Australian bank, Westpac Banking Corp. is axing about 300 jobs, which will render 0.8 per cent of its 37,000 + strong workforce — primarily in the consumer and business banking segments — jobless. This layoff comes at a time when the Bank is experiencing growth in profits due to rising interest rates and growing inflation.
The employees of the Bank have already been dealing with immense work pressure. These cuts will only increase the burden of the remaining staff.
In May 2023, many lenders in the country, including ANZ Group and National Australia had indicated that the pressure was building on their net interest margins.
Westpac had posted a 22 per cent increment in its net profit in the first half.

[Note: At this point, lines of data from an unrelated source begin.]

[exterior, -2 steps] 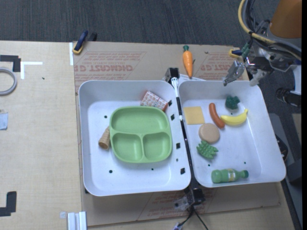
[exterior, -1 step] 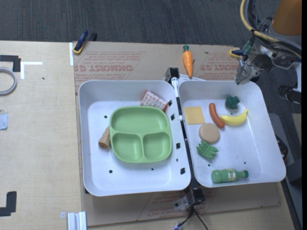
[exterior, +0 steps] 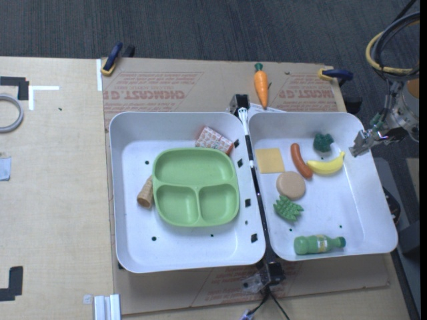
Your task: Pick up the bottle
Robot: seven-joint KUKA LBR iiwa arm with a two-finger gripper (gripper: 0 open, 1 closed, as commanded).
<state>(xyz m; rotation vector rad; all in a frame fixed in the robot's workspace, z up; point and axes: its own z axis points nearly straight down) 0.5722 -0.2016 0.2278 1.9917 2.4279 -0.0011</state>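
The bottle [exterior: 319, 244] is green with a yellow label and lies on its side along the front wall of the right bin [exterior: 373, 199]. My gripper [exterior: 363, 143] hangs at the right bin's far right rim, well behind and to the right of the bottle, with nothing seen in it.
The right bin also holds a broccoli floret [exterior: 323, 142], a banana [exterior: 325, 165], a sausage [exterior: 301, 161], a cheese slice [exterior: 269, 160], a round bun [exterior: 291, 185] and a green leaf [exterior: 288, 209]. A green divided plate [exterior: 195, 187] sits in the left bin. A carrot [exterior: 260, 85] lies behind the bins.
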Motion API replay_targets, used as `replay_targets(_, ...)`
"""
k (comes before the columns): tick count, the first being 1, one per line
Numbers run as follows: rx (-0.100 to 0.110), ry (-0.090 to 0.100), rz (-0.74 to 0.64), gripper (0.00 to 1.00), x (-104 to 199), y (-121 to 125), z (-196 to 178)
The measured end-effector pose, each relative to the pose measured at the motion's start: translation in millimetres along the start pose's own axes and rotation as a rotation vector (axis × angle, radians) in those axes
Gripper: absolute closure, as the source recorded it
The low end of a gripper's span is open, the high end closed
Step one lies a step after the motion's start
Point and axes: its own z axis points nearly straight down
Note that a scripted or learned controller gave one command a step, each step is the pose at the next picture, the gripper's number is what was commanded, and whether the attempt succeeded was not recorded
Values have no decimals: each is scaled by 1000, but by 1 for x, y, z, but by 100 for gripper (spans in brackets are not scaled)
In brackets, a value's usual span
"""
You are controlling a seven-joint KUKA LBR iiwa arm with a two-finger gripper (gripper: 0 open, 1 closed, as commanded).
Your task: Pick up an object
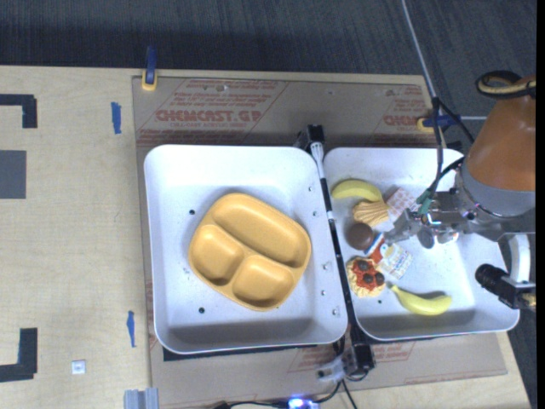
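Camera view: end effector (407, 226) low over right bin (485, 318) clutter; finger state unclear.

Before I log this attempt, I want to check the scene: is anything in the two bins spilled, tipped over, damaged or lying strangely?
Nothing looks spilled or broken. The yellow divided tray lies flat but askew in the left bin. In the right bin the two bananas, the pizza slice and small packets are crowded by the divider.
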Motion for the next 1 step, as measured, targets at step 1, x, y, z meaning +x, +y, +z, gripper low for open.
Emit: replay_targets(1,-13,-3,2,0,-4,-25,104)
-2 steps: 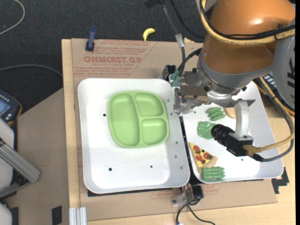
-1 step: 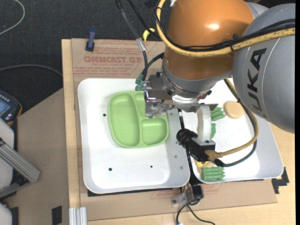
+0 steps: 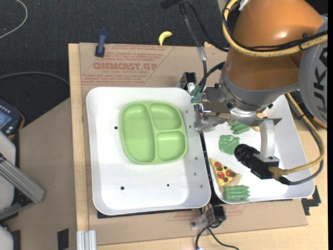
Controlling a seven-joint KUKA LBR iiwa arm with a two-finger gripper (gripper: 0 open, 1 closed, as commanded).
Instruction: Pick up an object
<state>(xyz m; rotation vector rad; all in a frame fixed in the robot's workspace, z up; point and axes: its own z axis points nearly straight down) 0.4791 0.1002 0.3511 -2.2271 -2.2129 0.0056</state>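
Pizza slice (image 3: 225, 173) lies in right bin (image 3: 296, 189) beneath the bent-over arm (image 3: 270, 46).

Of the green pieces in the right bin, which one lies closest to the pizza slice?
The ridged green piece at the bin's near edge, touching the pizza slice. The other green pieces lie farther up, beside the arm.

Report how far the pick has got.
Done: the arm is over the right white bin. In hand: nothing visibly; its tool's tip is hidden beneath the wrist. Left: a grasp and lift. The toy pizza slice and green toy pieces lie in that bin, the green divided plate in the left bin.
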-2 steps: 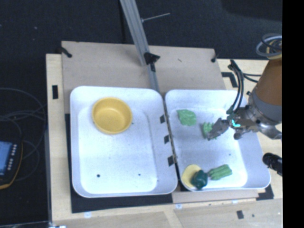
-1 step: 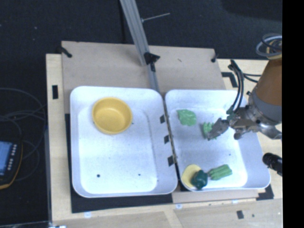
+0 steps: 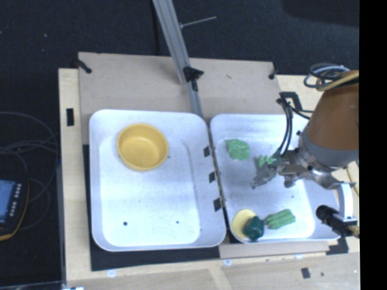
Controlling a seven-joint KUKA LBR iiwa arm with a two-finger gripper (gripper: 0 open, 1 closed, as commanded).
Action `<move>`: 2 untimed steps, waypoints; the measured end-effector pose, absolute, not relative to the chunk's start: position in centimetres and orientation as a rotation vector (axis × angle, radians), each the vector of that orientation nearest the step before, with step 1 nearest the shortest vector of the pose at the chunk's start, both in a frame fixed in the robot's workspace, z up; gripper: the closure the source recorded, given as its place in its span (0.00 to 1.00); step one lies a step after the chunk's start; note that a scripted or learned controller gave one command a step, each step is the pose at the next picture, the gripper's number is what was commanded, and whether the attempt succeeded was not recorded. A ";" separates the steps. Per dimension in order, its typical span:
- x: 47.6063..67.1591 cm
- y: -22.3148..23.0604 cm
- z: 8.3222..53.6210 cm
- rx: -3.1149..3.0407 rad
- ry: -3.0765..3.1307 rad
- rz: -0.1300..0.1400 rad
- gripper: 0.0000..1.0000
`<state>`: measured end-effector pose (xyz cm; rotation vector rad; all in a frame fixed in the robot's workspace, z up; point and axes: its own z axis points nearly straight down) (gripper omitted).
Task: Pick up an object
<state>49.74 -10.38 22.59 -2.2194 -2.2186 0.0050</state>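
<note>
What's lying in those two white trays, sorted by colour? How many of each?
Yellow: 2, a bowl in the left tray and a small round piece in the right tray.
Light green: 3, a lump, a long piece and a small bit beside the pincer.
Dark green: 1, a small lump on the yellow piece.
Total: 6

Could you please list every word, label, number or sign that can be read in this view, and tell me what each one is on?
No text can be read in this view.
The device with a blue screen at the left edge: whatever its screen shows is too small and blurred to read.
The yellow bowl, the white bins and the green objects show no visible lettering.
</note>
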 end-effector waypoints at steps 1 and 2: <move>50.6 -10.7 17.0 -2.220 -2.218 0.005 0.00; 50.7 -10.2 11.0 -2.219 -2.218 0.005 0.00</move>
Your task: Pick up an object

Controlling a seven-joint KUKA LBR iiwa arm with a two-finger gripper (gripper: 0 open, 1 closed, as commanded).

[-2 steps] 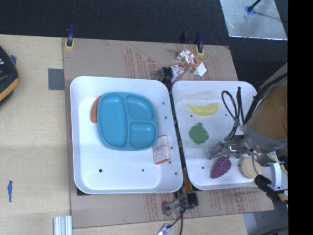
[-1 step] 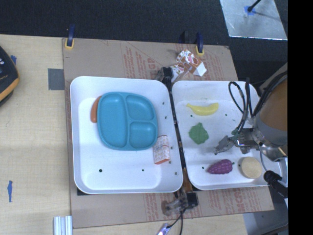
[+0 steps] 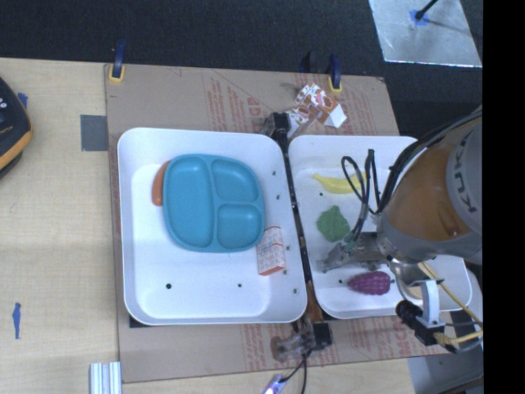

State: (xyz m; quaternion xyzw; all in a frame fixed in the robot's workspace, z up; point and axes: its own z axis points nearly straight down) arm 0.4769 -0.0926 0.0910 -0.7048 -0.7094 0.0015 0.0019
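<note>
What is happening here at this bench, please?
A grey KUKA arm with an orange band reaches into the right bin, and its gripper is low between a green object and a purple grape-like bunch. A yellow banana-like object lies further back. Nothing is visibly held. The left bin holds a blue divided plate and a small packet.

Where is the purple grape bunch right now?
In the camera view, the purple grape bunch lies near the front of the right bin, below the green object and just beneath the gripper.
</note>
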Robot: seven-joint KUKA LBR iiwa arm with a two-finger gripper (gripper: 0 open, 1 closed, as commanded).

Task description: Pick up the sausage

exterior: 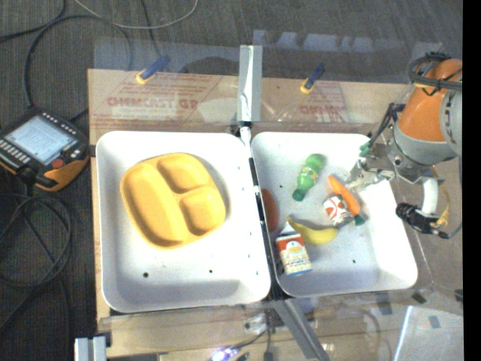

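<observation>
Here, sausage (pixel 266 206) lies against left wall of right bin (pixel 391 265), half hidden by rim; I see dark reddish sliver, well apart from gripper (pixel 359 173) near carrot (pixel 345 195). I judge it light, smooth, apt to roll; grip across middle. Finger state: cannot tell. Yellow tray (pixel 174 198) in left bin (pixel 128 284).

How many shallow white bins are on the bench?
2: the left shallow white bin holds a yellow divided plastic tray; the right shallow white bin holds small food items.
</observation>
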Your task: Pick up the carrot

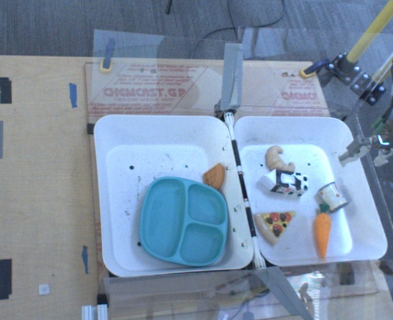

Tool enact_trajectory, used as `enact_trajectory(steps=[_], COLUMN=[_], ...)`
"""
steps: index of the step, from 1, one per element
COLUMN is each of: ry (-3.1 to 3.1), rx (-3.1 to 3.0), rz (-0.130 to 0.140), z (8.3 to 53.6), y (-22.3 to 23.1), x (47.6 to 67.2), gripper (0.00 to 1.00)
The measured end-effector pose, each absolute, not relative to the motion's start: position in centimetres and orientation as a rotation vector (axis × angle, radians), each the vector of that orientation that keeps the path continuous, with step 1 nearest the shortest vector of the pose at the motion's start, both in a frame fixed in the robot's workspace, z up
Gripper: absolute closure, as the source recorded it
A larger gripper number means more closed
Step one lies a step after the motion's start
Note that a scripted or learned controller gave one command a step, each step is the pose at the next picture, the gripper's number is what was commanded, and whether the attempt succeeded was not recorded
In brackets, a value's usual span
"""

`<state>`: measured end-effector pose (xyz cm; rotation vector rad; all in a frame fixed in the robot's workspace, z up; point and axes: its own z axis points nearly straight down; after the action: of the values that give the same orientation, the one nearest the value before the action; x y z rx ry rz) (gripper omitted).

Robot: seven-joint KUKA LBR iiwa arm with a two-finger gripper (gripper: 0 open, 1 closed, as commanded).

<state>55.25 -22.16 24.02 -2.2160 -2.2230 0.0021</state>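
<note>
The carrot is orange with a small green top and lies in the front right part of the right bin. It points toward the front edge, its green end facing the back. A small silver can lies just behind the carrot's top, almost touching it.
Also in the right bin are a pizza slice, a black-and-white toy cow and a beige curved piece. The left bin holds a teal divided plate and a brown bread-like piece. Clamps and a yellow pole stand at the back right.
</note>
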Motion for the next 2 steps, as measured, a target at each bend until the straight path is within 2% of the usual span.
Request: enact_trajectory(steps=[1, 2], ry=[-1.964, -2.007], rx=[-2.447, -2.422], rz=[0.004, -0.009], z=[15.7, 8.7], y=[-20.3, -19.9], x=[51.2, 48.3], gripper=[0.0, 0.0])
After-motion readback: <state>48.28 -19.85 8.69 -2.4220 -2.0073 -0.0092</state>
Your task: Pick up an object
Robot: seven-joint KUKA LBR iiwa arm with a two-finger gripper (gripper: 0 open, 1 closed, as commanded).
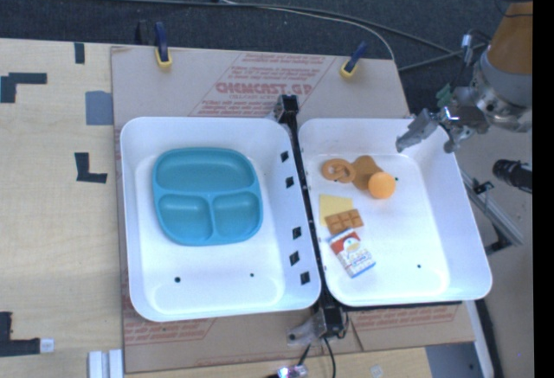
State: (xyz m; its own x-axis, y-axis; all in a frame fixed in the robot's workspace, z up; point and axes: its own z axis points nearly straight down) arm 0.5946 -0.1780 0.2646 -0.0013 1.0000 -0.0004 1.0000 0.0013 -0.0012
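Note:
The right bin [450, 229] holds several small items. An orange ball [382, 185] lies beside a brown ring-shaped piece [336, 169] and a brown lump [364, 166]. Below them lie a yellow and brown waffle piece [339, 214] and a red and white packet [353, 253]. My gripper [428, 140] hangs over the bin's upper right corner, up and to the right of the ball. Its fingers stand open with nothing between them.
A blue divided plate [208, 195] fills most of the left bin [138, 255]. A black divider [299, 212] runs between the bins. Blue and yellow clamps [161, 46] pin the cardboard at the back. Cables cross the dark floor behind.

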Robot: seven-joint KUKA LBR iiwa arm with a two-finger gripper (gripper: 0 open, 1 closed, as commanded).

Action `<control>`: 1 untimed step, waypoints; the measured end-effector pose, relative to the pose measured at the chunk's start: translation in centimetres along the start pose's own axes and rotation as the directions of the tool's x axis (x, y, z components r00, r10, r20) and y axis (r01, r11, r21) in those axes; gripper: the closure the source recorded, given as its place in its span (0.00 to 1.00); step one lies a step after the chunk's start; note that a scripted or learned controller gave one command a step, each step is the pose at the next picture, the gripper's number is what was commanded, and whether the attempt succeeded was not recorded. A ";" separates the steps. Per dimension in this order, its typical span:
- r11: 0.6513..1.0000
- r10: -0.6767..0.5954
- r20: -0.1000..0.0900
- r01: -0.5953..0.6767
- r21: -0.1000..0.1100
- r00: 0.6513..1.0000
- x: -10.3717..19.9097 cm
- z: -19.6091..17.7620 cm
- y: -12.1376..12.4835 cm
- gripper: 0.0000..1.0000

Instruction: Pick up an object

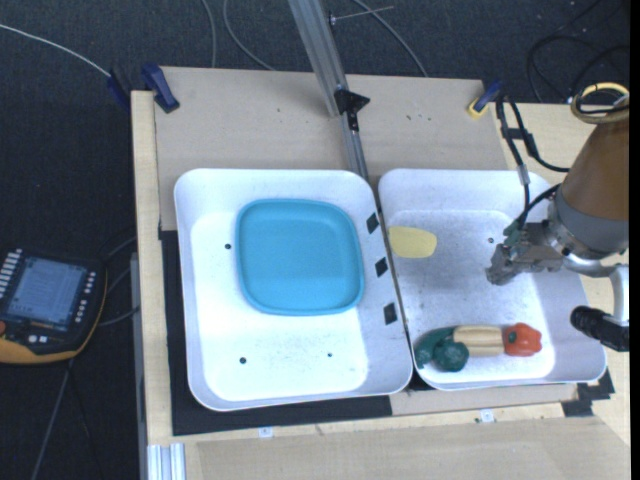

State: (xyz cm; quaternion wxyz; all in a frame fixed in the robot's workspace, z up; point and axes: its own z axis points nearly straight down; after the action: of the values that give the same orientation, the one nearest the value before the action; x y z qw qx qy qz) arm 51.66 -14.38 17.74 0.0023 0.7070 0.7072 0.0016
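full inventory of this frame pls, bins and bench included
left bin: 1, white, left half of bench
right bin: 1, white, right half of bench
plate: 1, light blue, square, in left bin
yellow piece: 1, pale yellow, right bin, upper left
green item: 1, dark green, right bin, near edge
tan item: 1, tan, beside green item
red item: 1, red-orange, right of tan item
clamps: 2, blue, bench back corners
pendant: 1, orange and grey, floor left
arm: 1, grey and orange, from right
pincer: 1, grey, over right bin

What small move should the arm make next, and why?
Probably move toward the near wall and descend: the gripper hangs over bare floor in the right bin, with the red piece, tan piece and green piece just below it in the view.
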 end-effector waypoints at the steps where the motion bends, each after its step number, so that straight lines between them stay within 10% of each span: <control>1: 1.000 0.000 0.000 0.000 0.001 1.000 -0.4 -4.3 0.1 1.00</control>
State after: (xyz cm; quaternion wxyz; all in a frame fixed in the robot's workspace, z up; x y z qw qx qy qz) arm 51.76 -14.79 22.05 0.0019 0.7071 0.7071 0.0013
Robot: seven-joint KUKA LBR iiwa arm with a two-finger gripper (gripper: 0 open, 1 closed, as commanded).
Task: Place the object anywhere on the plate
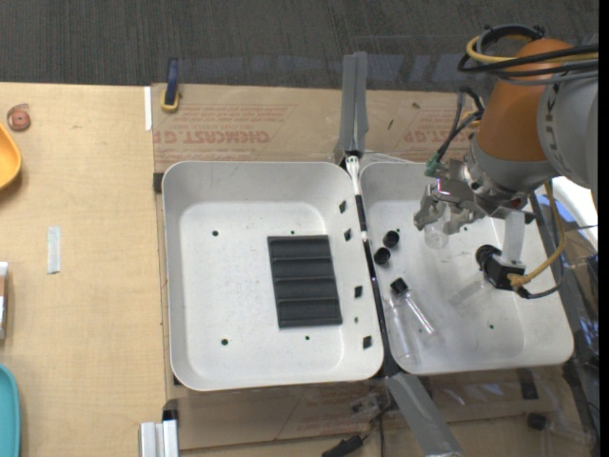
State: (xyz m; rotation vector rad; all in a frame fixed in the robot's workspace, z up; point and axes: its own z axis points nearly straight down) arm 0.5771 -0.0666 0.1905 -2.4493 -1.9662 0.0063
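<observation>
the object here looks to be the small clear tube with a black cap [409, 305], lying flat in the right bin [533, 350] close to its left wall, cap end up-left. it reads as light, stiff plastic or glass, smooth and round, so likely to roll or slip; i'd pinch it across the middle of the barrel. two small black pieces [386, 247] sit just above it. the gripper [440, 219] hangs over the upper part of that bin, apart from the tube, nothing seen between its fingers, and i cannot tell whether they're spread or closed. over in the left bin [190, 350] lies the dark ribbed plate [304, 281], flat and waiting.
</observation>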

Its net profit had gone up to about $2.70 billion amidst inflation.
Earlier this year, Westpac had engaged Tata Consultancy Services to help divest its wealth-management arm. In fact, TCS helped the Bank successfully undergo several transformation and simplification programmes. The divestiture helped Westpac concentrate more on its core banking operations. The BT Financial Group (BTFG) businesses were separated, including life insurance, general insurance, superannuation and advisory services.
In 2012, Westpac had opened its maiden branch in Mumbai, India, to lend support to Australian customers as well as the ever growing number of Indian customers investing in and trading with Australia.
Till then, Westpac had been operating in India through its representative office, ever since 2007. It was granted a foreign banking licence by the Reserve Bank of India in April 2012.